Save the date:
Thursday 16th June 2016
Paddington, London
Free Microsoft training event: DevOps Tech Day
Last year Red Gate purchased ReadyRoll, a tool to help you manage your SQL Server source code and deployments. It seemed an odd choice at the time given that it was largely incompatible with Red Gate’s traditional stack for Database Lifecycle Management (DLM): SQL Source Control, SQL Compare and DLM Automation (as well as the rest of the SQL Toolbelt).
However, as I discussed last year, there are two fundamentally different ways to approach DLM: migrations or state. Each has pros and cons. Most are better suited to working one way or the other. Now Red Gate has you covered both ways. We can also offer unbiased advice about which way of working could suit you.

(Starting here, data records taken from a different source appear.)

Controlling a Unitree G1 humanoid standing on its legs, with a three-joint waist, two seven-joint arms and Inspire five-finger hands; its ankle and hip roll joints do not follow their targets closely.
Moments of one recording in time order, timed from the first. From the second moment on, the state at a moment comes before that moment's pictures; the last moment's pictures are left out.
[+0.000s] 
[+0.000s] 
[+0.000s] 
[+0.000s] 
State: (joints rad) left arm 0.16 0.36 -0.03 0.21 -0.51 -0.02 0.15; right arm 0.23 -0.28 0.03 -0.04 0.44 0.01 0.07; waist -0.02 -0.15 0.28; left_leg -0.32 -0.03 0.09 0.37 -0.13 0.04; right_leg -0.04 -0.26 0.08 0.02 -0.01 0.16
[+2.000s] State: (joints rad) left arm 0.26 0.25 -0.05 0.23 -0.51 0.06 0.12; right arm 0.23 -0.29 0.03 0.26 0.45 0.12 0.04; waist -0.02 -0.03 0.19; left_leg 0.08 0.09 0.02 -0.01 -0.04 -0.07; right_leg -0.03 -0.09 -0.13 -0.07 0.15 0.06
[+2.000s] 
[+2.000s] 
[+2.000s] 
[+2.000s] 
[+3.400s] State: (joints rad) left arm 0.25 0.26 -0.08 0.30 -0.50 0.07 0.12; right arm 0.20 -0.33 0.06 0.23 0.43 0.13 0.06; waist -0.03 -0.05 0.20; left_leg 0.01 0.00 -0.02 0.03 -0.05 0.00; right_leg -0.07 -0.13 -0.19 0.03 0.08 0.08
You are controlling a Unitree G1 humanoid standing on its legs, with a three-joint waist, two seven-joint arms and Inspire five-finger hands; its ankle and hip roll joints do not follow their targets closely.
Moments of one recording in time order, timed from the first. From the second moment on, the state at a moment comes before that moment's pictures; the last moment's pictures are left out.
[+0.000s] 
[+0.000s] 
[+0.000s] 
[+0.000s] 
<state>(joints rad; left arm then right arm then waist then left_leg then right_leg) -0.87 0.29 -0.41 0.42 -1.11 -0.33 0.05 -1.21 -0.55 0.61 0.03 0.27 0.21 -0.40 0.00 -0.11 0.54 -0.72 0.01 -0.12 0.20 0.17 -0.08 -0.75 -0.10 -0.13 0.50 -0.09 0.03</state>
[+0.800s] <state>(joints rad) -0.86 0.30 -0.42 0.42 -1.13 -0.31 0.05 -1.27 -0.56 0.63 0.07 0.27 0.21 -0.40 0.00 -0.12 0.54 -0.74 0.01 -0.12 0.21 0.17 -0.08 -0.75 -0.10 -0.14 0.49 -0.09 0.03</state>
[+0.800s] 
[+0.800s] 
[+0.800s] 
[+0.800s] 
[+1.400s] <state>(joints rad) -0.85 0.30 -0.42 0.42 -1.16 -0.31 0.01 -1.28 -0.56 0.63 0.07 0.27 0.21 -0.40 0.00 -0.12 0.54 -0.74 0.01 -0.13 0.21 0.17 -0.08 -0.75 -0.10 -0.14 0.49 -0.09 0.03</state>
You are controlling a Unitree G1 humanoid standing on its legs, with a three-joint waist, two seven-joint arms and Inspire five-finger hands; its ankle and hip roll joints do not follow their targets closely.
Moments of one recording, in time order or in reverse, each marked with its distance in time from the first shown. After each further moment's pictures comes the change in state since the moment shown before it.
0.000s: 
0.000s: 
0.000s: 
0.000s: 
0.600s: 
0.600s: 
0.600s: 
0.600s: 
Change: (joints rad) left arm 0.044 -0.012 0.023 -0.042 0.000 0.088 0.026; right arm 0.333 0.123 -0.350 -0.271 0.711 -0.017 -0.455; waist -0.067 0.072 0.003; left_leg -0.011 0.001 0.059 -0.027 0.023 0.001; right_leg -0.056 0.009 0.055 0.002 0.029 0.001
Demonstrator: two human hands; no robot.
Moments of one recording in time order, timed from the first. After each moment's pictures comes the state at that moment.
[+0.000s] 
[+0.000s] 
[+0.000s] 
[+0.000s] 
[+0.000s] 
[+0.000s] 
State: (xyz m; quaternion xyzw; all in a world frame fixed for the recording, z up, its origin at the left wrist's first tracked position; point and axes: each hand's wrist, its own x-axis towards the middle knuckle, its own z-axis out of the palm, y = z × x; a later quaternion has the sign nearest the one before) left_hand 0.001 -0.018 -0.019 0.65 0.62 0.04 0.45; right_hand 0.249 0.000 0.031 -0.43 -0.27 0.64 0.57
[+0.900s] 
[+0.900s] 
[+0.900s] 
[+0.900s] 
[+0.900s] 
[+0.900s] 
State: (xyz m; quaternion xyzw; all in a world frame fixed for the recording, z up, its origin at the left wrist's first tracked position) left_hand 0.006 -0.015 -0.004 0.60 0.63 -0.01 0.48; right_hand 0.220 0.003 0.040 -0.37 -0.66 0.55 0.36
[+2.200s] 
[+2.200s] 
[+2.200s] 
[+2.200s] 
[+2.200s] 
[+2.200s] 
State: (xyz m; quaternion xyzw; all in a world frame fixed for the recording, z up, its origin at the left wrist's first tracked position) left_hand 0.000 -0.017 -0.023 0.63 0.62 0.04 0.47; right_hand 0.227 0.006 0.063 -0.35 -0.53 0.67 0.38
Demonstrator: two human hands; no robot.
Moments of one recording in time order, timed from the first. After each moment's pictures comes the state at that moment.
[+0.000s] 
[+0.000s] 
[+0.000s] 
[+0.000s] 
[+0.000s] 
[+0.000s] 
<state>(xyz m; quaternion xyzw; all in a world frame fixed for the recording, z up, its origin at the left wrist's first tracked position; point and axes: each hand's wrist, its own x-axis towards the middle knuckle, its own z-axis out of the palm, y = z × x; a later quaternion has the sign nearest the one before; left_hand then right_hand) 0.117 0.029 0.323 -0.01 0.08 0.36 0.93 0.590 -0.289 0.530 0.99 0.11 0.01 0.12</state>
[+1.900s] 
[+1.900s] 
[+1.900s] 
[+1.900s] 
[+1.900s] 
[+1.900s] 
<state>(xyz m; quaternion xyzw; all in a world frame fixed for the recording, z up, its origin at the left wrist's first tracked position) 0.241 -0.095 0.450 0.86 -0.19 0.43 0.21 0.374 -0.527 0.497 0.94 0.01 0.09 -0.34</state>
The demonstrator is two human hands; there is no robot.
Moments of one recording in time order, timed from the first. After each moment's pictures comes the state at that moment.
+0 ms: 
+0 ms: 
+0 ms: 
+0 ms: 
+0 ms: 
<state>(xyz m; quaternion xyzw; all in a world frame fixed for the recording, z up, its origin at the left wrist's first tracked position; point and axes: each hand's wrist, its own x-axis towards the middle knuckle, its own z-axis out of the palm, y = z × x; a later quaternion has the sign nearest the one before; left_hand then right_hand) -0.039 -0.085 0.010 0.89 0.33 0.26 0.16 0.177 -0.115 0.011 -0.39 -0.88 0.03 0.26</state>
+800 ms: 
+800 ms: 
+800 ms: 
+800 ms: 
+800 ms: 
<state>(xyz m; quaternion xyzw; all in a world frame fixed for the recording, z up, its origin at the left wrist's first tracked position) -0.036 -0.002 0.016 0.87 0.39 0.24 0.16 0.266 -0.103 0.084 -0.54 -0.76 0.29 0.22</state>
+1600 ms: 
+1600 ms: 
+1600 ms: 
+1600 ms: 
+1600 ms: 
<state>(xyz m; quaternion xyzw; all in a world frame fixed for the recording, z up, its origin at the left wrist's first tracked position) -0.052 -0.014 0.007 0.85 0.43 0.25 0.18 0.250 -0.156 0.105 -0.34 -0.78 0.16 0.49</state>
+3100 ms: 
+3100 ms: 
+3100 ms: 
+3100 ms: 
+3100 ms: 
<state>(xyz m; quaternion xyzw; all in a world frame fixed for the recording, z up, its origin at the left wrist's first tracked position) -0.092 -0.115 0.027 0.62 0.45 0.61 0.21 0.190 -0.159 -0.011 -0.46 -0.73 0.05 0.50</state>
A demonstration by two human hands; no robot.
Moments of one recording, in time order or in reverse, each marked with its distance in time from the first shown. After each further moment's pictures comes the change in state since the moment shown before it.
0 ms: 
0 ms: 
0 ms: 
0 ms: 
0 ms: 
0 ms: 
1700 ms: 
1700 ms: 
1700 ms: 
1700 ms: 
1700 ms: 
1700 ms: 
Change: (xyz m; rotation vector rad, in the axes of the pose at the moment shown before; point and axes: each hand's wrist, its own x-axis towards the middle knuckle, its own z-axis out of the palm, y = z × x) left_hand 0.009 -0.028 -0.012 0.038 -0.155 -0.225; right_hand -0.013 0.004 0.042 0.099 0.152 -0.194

ReadyRoll has proved very popular. While the migrations approach is easier to understand and has many advantages, traditionally it has also come with various challenges:
- Managing all those upgrade scripts is hard
- The ‘last script wins’ problem makes conflicts with stored procedures, views or functions etc bad news because the conflicts become hard to spot and code will get overwritten
- You need to both design the model and write the upgrade, which takes more time and often results in more human error
- Managing reference data is hard
- Database drift (e.g. production hot-fixes) basically breaks everything
ReadyRoll has features to resolve all of these issues.
ReadyRoll also lives in Visual Studio and fits very neatly into the Microsoft source control, build and deployment stack with plug-ins for both VSTS and TFS on-prem (and also Octopus Deploy). As a result, it has proved very popular with Microsoft, who only have the state-based solution in the form of Visual Studio Database Projects and SSDT.
Microsoft have invited Red Gate to come and do a session about Database Deployment and ReadyRoll at DevOps Tech Day, an otherwise exclusively Microsoft event of free training that covers topics such as infrastructure as code, configuration management, continuous delivery and application monitoring. I’ll be teaming up with Alex Tercete (b|t), one of the ReadyRoll developers, to deliver a session about Database Deployment.